ATLANTA — Atlanta Police Chief Erika Shields sent out a department-wide email notifying officers that the department will no longer chase suspects.
Shields cited the risk to the safety of the officers and the public for each chase, and “knowing that the judicial system is largely unresponsive to the actions of the defendants.”
This change comes after last month’s deadly crash during a chase that killed two men.
Channel 2′s Matt Johnson was at the news conference when Shield announced the changes.
“Please know that I realize this will not be a popular decision; and more disconcerting to me personally, is that this decision may drive crime up,” Shields said in a memo announcing the change. “I get it.”
While she noted that “an overwhelming number of crimes are committed where a vehicle is involved” and that significant arrests often follow zeroing in on a specific vehicle, other factors influenced the decision.
“Namely, the level of pursuit training received by officers who are engaging in the pursuits, the rate of occurrence of injury/death as a result of the pursuits and the likelihood of the judicial system according any level of accountability to the defendants as a result of the pursuit. At his point and time, the department is assuming an enormous risk to the safety of officers and the public for each pursuit, knowing that the judicial system is largely unresponsive to the actions of the defendants.”
APD’s previous pursuit policy, which went into effect Sept. 15, 2018, allowed up to three police vehicles to join in a vehicle chase. Under that policy, officers were authorized to pursue a vehicle in one of the following situations: the suspect has a deadly weapon, the officer believes the suspect poses an immediate threat of violence to officers or others; or when there is probable cause to believe the suspect has committed or threatened serious physical harm.

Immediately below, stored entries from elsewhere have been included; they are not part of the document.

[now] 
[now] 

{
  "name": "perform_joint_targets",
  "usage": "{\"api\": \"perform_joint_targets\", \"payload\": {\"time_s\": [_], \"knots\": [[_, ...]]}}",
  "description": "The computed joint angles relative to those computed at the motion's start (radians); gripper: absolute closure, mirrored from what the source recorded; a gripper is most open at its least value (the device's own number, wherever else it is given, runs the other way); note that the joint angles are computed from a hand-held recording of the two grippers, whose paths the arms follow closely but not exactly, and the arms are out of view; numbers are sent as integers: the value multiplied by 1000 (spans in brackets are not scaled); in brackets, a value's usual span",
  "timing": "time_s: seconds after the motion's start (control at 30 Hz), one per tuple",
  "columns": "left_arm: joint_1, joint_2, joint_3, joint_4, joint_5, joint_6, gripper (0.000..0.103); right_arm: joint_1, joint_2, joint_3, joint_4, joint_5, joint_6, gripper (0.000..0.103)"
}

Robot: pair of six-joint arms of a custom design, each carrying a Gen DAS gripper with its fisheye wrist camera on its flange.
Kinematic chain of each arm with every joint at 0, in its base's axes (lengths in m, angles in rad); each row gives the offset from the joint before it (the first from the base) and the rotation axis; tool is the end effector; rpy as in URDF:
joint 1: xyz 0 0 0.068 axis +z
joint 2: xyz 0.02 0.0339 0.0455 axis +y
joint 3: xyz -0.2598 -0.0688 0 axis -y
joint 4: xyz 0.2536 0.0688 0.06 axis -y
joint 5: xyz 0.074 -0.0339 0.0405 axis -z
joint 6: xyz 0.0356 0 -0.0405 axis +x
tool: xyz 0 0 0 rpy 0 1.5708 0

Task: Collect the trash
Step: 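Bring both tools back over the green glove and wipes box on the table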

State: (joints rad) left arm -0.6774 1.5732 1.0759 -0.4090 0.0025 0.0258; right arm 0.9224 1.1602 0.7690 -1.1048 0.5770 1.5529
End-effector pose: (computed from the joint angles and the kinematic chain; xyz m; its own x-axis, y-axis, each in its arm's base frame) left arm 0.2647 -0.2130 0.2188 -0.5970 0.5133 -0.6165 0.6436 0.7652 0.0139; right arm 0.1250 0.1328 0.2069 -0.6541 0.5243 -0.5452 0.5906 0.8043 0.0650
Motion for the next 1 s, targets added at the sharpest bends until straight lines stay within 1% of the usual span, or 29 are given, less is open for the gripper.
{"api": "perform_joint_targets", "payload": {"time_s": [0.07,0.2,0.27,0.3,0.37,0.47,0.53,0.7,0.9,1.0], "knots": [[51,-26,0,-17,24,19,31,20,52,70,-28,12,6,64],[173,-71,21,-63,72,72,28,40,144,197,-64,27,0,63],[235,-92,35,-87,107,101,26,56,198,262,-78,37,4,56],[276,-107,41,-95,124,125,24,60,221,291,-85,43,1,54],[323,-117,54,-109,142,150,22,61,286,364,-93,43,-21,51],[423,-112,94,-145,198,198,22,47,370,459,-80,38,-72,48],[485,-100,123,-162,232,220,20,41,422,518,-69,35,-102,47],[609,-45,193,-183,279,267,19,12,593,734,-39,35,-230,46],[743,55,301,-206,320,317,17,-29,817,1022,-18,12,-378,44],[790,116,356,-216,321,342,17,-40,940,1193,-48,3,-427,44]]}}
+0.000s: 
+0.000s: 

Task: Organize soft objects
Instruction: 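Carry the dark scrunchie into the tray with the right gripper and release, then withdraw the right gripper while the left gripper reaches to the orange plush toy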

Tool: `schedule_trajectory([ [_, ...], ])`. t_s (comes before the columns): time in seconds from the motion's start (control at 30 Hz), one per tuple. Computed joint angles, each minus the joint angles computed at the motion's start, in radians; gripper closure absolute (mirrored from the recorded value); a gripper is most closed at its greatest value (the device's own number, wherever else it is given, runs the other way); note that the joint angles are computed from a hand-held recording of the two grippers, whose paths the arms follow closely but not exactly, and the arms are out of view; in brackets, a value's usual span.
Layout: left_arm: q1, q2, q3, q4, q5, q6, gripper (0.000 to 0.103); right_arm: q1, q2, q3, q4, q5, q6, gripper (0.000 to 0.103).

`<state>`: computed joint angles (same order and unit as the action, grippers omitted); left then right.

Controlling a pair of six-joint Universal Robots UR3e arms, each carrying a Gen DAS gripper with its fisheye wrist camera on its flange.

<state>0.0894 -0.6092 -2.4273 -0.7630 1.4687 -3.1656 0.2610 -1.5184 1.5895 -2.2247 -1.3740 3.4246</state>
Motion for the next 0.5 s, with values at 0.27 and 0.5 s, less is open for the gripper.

All police officers involved in a vehicle pursuit must utilize their siren, flashing blue lights and headlights, the previous policy states.
But the department’s policy has come under scrutiny, along with other law enforcement agencies, when others are harmed or killed by the pursuit.
On Dec. 4, two friends and neighbors, Mark Hampton and Jermanne Jackson, were running errands, according to their families. Hampton had to pick up medication for his disabled son.
The two were killed when their car was hit by an SUV speeding through the intersection of Campbellton Road and Lee Street, according to police. Hampton was 43; Jackson was 44.
Two 19-year-old’s in the SUV had allegedly carjacked someone hours earlier, according to police. Both Marguell Scott and Emmanuel Fambro were charged with murder.
It’s so senseless,” said Hampton’s mother, Deborah Hampton, told The Atlanta Journal-Constitution days after his death. “It just seems like it’s a dream. A nightmare.”
Chris Rich, who has lived in Atlanta for about five years, was trying to make sense of the policy decision Friday afternoon.
“This is pretty drastic,” he said. “If I’m a criminal, it’s open season. It’s going to impact all the law-abiding citizens. It’s worrisome.”
He understands where Shields is coming from, though, and wishes the police department felt more support from other agencies. He knows several police officers and worries about morale.
“We’ve got these guys working hard, trying to make our streets safe, and then you’ve got this revolving door with these repeat offenders,” Rich said. “I just cannot understand why the mayor’s office is not putting more pressure on the DA’s office or the judicial system. There needs to be a unified front.”